Rich, indulgent and fruity too, this is the ultimate autumnal traybake. The crust should be thin and slightly crisp while the centre is soft and squidgy. Hazelnuts, blackberries and a swirl of nut butter add extra special touches to this bake. Cut into squares and serve warm with a scoop of creamy vanilla ice cream – seriously delicious.
Serves: 16
Prep Time: 30 minutes
Cooking Time: 25-30 minutes
You will need a 23cm x 23 cm x 4.5 cm square non-stick cake tin.
Ingredients:
Peanut butter swirl
- 100g peanut butter
- 25g golden caster sugar
Brownie mixture
- 250g dark chocolate (70% cocoa solids), broken into pieces
- 250g butter
- 4 medium eggs
- 350g golden caster sugar
- 150g plain flour
Topping
- 100g or a small handful of blackberries
- 50g hazelnuts
Method:
- Preheat the oven to 180°C/fan 160°C/gas mark 4.

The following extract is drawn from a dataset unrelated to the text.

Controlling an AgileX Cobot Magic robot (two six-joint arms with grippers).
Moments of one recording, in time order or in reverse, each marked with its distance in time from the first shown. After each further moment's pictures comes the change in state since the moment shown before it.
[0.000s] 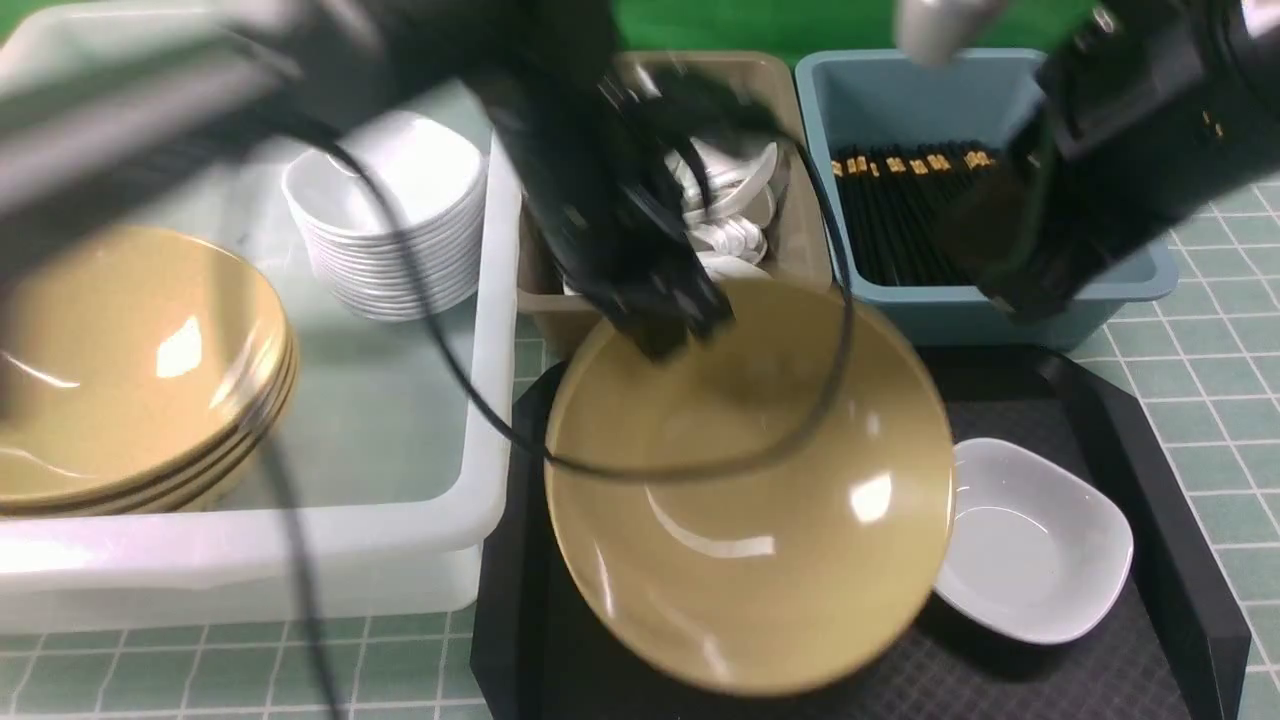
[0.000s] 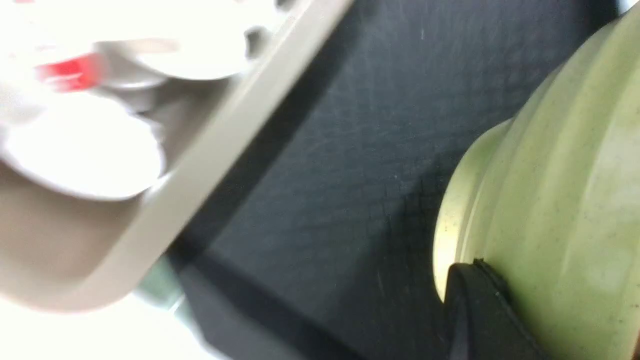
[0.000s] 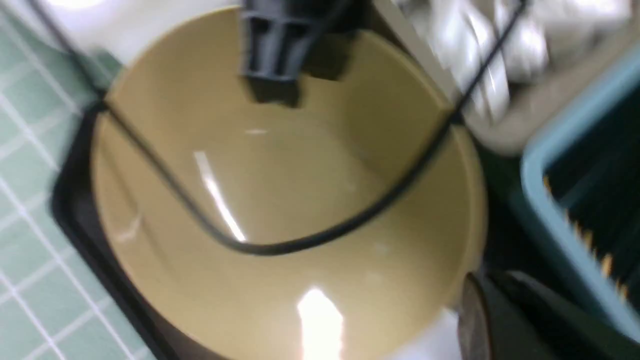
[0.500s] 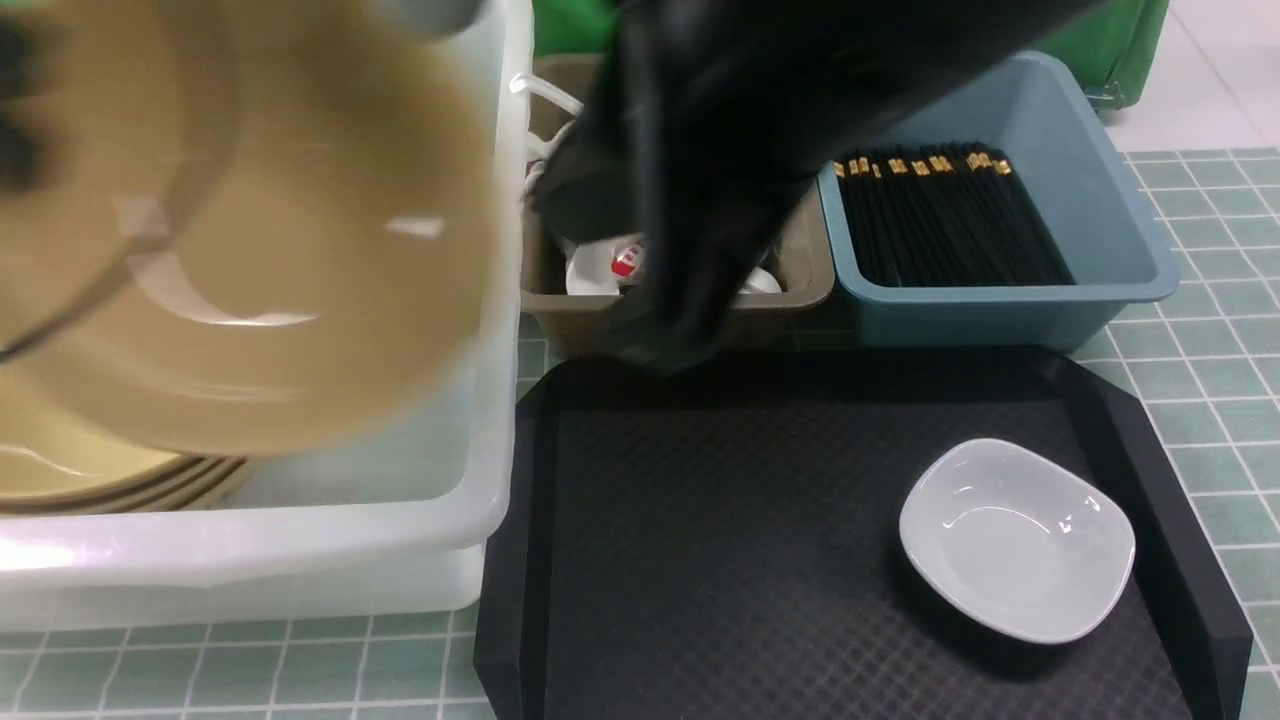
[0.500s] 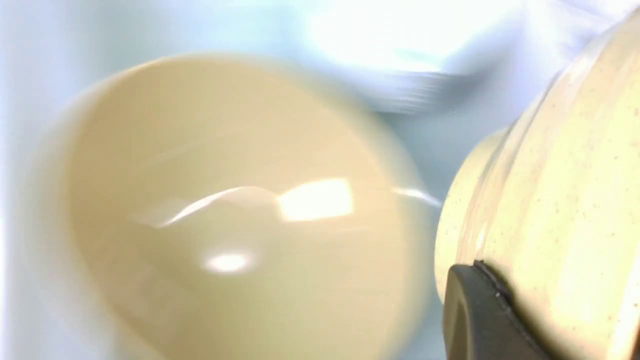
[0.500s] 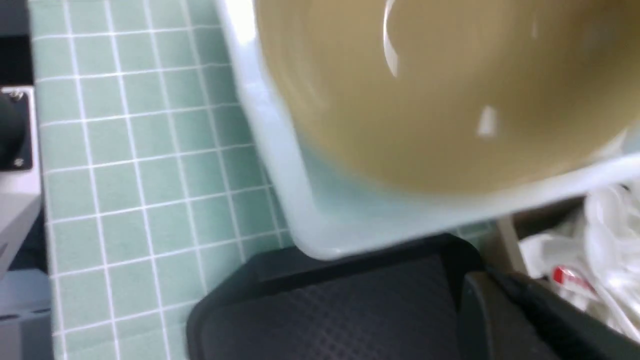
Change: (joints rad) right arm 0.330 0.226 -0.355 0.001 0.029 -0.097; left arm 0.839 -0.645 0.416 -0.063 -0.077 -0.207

- Line a 23cm x 23cm x 4.5 cm square non-stick cake tin with a strip of greaseproof paper. This will help you lift the cooled brownies from the tin for serving.
- Place the peanut butter and the 25g of sugar in a small heatproof bowl and beat with a wooden spoon. In a microwave oven, warm gently for approximately 15 seconds on high power until the mixture softens. Set aside whilst you make the brownie mixture.
- Place the butter and chocolate in a medium sized milk pan. Set over a low heat and stir with a wooden spoon until melted and smooth. Remove from the heat, and cool.
- Place the eggs and sugar in a large mixing bowl and beat until smooth and creamy.
- Add the cooled, melted chocolate mixture, stir gently until thoroughly mixed and then gently fold in the flour until combined.
- Pour the mixture into the tin gently easing into the corners with a spatula.
- Add blobs of the peanut butter mixture to the surface of the brownies and swirl with a small knife.
- Gently push the blackberries and hazelnuts into the brownies.
- Bake for 25-30 minutes until the brownies have a light brown shiny crust and are still a little wobbly.
- Let the brownies cool completely in the tin before lifting out and cutting into squares.